### Task goal:
Would you print the listing that follows exactly, but without its pictures?

### Data extract:
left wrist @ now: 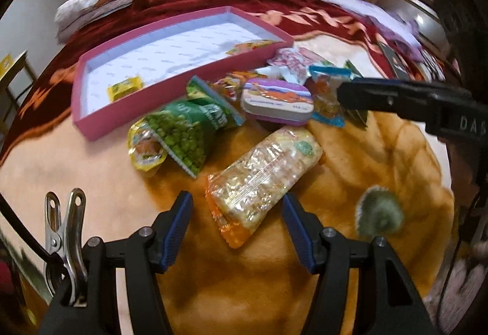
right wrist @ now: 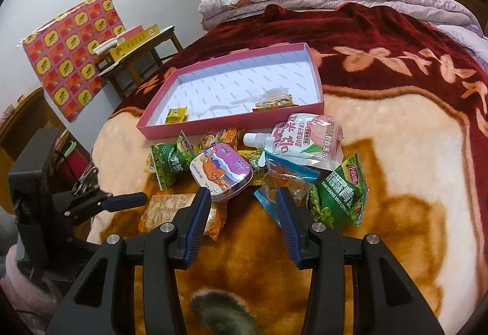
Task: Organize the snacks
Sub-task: 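Lower the left tool onto the long clear cracker bag and close it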
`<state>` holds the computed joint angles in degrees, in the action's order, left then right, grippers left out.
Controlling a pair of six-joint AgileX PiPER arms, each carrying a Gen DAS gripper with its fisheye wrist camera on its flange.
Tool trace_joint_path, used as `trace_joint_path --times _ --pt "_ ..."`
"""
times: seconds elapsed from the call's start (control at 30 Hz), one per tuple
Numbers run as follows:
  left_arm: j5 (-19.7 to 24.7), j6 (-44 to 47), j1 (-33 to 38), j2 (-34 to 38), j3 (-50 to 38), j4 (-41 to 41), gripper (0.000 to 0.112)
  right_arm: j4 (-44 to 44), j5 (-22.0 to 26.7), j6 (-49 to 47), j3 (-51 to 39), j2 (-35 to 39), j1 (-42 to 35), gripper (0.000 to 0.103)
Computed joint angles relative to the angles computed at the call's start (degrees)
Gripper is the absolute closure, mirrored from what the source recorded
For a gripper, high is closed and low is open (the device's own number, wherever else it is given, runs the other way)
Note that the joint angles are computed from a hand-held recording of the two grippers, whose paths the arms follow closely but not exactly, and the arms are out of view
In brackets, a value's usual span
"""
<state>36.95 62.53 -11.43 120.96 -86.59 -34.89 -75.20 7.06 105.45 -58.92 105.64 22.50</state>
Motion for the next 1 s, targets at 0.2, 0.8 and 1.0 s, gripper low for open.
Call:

### Exercise answer:
left wrist @ now: 
right wrist @ now: 
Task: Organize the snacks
Sub-task: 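Lower the left tool onto the long clear cracker bag and close it
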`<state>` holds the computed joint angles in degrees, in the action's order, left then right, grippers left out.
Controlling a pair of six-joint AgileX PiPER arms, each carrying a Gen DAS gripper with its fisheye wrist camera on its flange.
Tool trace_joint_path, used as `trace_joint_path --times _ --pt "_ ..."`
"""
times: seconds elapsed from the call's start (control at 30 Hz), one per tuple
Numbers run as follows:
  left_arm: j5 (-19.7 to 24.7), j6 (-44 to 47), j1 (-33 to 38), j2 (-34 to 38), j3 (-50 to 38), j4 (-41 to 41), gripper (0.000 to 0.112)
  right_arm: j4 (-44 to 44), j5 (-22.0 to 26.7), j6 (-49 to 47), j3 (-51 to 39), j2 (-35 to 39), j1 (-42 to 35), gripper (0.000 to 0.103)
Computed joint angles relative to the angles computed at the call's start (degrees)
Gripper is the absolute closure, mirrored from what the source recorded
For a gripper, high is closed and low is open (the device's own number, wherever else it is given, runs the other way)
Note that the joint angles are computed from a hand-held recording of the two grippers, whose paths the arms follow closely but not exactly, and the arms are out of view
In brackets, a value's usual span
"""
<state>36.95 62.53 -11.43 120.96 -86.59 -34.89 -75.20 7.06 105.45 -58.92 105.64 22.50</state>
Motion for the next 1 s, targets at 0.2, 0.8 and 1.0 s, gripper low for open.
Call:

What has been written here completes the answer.